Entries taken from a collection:
——
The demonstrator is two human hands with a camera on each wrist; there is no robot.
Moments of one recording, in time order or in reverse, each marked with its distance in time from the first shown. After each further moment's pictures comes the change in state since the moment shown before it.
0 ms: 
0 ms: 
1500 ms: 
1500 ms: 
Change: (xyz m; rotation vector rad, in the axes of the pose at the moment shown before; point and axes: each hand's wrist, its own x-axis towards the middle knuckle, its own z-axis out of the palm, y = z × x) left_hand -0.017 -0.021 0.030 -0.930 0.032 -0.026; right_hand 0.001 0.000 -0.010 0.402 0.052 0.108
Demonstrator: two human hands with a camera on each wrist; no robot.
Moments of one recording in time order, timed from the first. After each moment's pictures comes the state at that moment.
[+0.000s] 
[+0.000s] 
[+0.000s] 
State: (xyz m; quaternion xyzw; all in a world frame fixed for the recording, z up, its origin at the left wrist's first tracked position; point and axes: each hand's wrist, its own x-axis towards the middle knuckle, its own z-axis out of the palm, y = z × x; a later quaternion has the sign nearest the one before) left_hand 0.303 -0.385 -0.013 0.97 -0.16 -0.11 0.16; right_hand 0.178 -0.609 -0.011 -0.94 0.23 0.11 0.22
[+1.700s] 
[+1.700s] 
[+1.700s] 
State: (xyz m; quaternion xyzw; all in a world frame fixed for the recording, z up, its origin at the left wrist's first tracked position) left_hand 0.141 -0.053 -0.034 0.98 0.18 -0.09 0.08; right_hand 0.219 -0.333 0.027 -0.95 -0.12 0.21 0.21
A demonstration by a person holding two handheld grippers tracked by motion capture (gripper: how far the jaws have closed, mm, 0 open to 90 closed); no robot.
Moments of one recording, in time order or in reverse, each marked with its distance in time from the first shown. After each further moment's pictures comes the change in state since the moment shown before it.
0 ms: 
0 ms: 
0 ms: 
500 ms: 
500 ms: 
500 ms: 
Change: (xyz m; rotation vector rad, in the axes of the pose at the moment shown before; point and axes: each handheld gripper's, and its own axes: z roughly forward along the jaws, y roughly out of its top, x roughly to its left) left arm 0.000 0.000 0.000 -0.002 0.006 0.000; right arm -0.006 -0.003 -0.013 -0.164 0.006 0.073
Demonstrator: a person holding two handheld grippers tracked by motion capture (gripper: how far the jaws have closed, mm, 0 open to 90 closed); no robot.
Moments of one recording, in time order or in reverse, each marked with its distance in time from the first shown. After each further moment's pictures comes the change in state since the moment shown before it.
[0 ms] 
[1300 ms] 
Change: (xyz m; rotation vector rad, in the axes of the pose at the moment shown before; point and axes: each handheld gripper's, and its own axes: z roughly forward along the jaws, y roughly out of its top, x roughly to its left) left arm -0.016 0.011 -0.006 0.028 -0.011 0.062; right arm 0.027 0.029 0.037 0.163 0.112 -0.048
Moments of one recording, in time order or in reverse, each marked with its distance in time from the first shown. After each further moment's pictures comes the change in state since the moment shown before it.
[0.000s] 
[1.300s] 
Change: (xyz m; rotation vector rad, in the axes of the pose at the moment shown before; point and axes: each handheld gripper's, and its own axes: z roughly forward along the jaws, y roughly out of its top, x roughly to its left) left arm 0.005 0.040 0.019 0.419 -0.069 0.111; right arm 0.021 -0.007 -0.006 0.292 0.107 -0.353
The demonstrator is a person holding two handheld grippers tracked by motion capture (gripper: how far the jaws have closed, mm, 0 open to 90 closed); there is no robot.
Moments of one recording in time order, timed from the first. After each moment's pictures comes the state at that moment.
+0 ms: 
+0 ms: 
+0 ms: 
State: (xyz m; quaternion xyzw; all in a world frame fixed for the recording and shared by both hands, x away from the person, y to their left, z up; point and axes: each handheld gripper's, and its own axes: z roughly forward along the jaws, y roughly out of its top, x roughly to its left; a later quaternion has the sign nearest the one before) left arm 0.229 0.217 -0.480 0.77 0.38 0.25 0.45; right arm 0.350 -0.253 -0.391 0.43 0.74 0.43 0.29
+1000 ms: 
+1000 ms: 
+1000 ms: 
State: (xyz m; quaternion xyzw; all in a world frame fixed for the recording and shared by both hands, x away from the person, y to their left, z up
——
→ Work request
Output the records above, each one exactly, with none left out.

→ Task response
The demonstrator is two human hands with a camera on each wrist; there is no robot.
Moments of one recording, in time order or in reverse, each marked with its distance in time from the first shown. After each further moment's pictures comes the change in state since the moment shown before it.
0 ms: 
0 ms: 
1500 ms: 
1500 ms: 
Change: (xyz m; rotation vector rad, in the axes of the pose at the moment shown before; point and axes: each hand's wrist, its own x-axis towards the middle knuckle, its own z-axis out of the palm, y = z × x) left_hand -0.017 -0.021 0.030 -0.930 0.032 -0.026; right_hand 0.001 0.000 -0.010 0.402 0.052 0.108
Demonstrator: two human hands with a camera on each wrist; no robot.
Moments of one recording in time order, timed from the first. After each moment's pictures comes the state at that moment.
[+0.000s] 
[+0.000s] 
[+0.000s] 
State: (xyz m; quaternion xyzw; all in a world frame fixed for the recording, z up, its origin at the left wrist's first tracked position; point and axes: each hand's wrist, its own x-axis towards the middle knuckle, its own z-axis out of the palm, y = z × x; a later quaternion has the sign nearest the one before) left_hand 0.303 -0.385 -0.013 0.97 -0.16 -0.11 0.16; right_hand 0.178 -0.609 -0.011 -0.94 0.23 0.11 0.22
[+1.700s] 
[+1.700s] 
[+1.700s] 
State: (xyz m; quaternion xyzw; all in a world frame fixed for the recording, z up, its origin at the left wrist's first tracked position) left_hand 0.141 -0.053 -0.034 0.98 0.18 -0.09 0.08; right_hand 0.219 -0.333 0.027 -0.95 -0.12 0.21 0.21
A demonstration by a person holding two handheld grippers tracked by motion capture (gripper: how far the jaws have closed, mm, 0 open to 90 closed); no robot.
Moments of one recording, in time order or in reverse, each marked with its distance in time from the first shown. After each further moment's pictures comes the change in state since the moment shown before it.
0 ms: 
0 ms: 
0 ms: 
500 ms: 
500 ms: 
500 ms: 
Change: (xyz m; rotation vector rad, in the axes of the pose at the moment shown before; point and axes: each handheld gripper's, and its own axes: z roughly forward along the jaws, y roughly out of its top, x roughly to its left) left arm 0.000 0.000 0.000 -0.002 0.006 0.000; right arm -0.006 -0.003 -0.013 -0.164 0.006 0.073
Demonstrator: a person holding two handheld grippers tracked by motion capture (gripper: how far the jaws have closed, mm, 0 open to 90 closed); no robot.
Moments of one recording, in time order or in reverse, each marked with its distance in time from the first shown. After each further moment's pictures comes the change in state since the moment shown before it.
[0 ms] 
[1300 ms] 
Change: (xyz m; rotation vector rad, in the axes of the pose at the moment shown before; point and axes: each handheld gripper's, and its own axes: z roughly forward along the jaws, y roughly out of its top, x roughly to its left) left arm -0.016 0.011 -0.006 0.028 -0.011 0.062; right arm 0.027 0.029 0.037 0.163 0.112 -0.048
Moments of one recording, in time order or in reverse, each marked with its distance in time from the first shown. After each further moment's pictures comes the change in state since the moment shown before it.
[0.000s] 
[1.300s] 
Change: (xyz m; rotation vector rad, in the axes of the pose at the moment shown before; point and axes: each handheld gripper's, and its own axes: z roughly forward along the jaws, y roughly out of its top, x roughly to its left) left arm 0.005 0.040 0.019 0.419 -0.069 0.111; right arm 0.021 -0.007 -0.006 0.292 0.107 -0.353
The demonstrator is a person holding two handheld grippers tracked by motion capture (gripper: how far the jaws have closed, mm, 0 open to 90 closed); there is no robot.
Moments of one recording in time order, timed from the first. After each moment's pictures comes the state at that moment.
+0 ms: 
+0 ms: 
+0 ms: 
State: (xyz m; quaternion xyzw; all in a world frame fixed for the recording and shared by both hands, x away from the person, y to their left, z up; point and axes: each handheld gripper's, and its own axes: z roughly forward along the jaws, y roughly out of its top, x roughly to its left; a later quaternion has the sign nearest the one before) left arm 0.229 0.217 -0.480 0.77 0.38 0.25 0.45; right arm 0.350 -0.253 -0.391 0.43 0.74 0.43 0.29
+1000 ms: 
+1000 ms: 
+1000 ms: 
State: (xyz m; quaternion xyzw; all in a world frame fixed for the recording and shared by both hands, x away from the person, y to their left, z up

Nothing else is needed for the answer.